Write each entry down again precisely, skipping nothing.
================================
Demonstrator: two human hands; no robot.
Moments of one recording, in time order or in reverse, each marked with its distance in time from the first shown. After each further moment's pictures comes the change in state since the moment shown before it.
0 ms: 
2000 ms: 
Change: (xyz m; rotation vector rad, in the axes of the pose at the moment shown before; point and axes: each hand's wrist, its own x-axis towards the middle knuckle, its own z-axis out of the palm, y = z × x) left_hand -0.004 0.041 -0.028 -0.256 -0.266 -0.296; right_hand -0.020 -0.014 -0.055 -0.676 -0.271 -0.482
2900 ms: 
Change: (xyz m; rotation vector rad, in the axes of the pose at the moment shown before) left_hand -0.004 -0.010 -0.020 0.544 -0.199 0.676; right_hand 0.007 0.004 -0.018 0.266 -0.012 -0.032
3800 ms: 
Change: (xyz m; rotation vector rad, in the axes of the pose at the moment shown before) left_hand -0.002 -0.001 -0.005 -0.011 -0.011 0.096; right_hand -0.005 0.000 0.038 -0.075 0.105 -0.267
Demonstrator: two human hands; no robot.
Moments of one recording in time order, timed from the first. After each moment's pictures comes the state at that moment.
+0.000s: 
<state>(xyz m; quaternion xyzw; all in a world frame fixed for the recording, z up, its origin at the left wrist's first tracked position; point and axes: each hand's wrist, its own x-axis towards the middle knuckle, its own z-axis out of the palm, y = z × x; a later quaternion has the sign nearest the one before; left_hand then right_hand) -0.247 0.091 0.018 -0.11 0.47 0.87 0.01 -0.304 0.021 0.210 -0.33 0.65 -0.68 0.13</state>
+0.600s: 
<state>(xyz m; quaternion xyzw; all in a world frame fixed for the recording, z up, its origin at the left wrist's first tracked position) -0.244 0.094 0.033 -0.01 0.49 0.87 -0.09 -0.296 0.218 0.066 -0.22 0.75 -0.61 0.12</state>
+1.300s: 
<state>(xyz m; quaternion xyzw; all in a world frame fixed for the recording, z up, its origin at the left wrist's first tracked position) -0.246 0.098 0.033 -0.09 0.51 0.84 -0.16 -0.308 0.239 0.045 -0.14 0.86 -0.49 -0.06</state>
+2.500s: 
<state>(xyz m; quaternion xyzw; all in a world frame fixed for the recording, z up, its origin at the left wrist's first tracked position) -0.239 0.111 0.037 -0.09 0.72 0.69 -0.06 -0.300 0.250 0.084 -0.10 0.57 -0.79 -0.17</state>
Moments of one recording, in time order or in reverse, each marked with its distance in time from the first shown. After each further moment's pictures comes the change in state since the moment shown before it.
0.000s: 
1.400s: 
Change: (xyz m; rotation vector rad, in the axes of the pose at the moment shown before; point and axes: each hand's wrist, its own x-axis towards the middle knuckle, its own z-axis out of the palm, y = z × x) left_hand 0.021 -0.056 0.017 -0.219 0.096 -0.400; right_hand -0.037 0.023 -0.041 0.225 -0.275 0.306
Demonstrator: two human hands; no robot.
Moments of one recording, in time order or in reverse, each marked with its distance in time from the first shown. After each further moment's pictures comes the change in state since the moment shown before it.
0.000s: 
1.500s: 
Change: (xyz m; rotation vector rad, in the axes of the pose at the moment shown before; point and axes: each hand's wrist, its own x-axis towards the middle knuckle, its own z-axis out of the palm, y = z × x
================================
■ EXPECTED ANSWER ■
Demonstrator: two human hands; no robot.
Moments of one recording, in time order or in reverse, each marked with its distance in time from the first shown. After each further moment's pictures comes the change in state since the moment shown before it.
0 ms: 
2000 ms: 
Change: (xyz m; rotation vector rad, in the axes of the pose at the moment shown before; point and axes: each hand's wrist, its own x-axis towards the middle knuckle, its own z-axis out of the palm, y = z × x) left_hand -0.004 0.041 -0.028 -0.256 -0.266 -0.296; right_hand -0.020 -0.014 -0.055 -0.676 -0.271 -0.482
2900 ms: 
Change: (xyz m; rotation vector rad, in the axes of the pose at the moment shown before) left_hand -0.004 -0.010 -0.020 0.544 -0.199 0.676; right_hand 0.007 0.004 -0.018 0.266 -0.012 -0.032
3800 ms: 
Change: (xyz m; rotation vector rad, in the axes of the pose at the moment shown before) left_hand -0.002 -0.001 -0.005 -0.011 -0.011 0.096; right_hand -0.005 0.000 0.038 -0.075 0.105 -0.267
Demonstrator: two human hands; no robot.
Moments of one recording in time order, timed from the first. After each moment's pictures comes the state at that moment.
+0.000s: 
<state>(xyz m; quaternion xyzw; all in a world frame fixed for the recording, z up, its origin at the left wrist's first tracked position; point and axes: each hand's wrist, its own x-axis towards the middle knuckle, its own z-axis out of the palm, y = z × x; a later quaternion has the sign nearest the one before; left_hand then right_hand) -0.247 0.091 0.018 -0.11 0.47 0.87 0.01 -0.304 0.021 0.210 -0.33 0.65 -0.68 0.13</state>
+0.600s: 
<state>(xyz m; quaternion xyzw; all in a world frame fixed for the recording, z up, its origin at the left wrist's first tracked position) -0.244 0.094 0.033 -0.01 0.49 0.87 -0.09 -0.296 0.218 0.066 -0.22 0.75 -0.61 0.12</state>
+1.300s: 
<state>(xyz m; quaternion xyzw; all in a world frame fixed for the recording, z up, its origin at the left wrist's first tracked position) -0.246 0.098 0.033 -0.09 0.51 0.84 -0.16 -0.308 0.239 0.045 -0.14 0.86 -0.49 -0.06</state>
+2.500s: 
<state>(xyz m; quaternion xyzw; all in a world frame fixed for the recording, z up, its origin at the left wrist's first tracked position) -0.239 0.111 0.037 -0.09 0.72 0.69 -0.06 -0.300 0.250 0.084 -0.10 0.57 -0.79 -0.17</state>
Moments of one recording, in time order or in reverse, each marked with its distance in time from the first shown. After each further moment's pictures comes the change in state since the moment shown before it.
0.000s: 
1.400s: 
Change: (xyz m; rotation vector rad, in the axes of the pose at the moment shown before; point and axes: each hand's wrist, its own x-axis towards the middle knuckle, its own z-axis out of the palm, y = z × x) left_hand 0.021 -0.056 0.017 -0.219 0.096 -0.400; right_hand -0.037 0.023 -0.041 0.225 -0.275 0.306
Demonstrator: two human hands; no robot.
Moments of one recording, in time order or in reverse, each marked with its distance in time from the first shown. After each further moment's pictures comes the change in state since the moment shown before it.
0.000s: 
1.500s: 
Change: (xyz m; rotation vector rad, in the axes of the pose at the moment shown before; point and axes: each hand's wrist, its own x-axis towards the middle knuckle, its own z-axis out of the palm, y = z × x

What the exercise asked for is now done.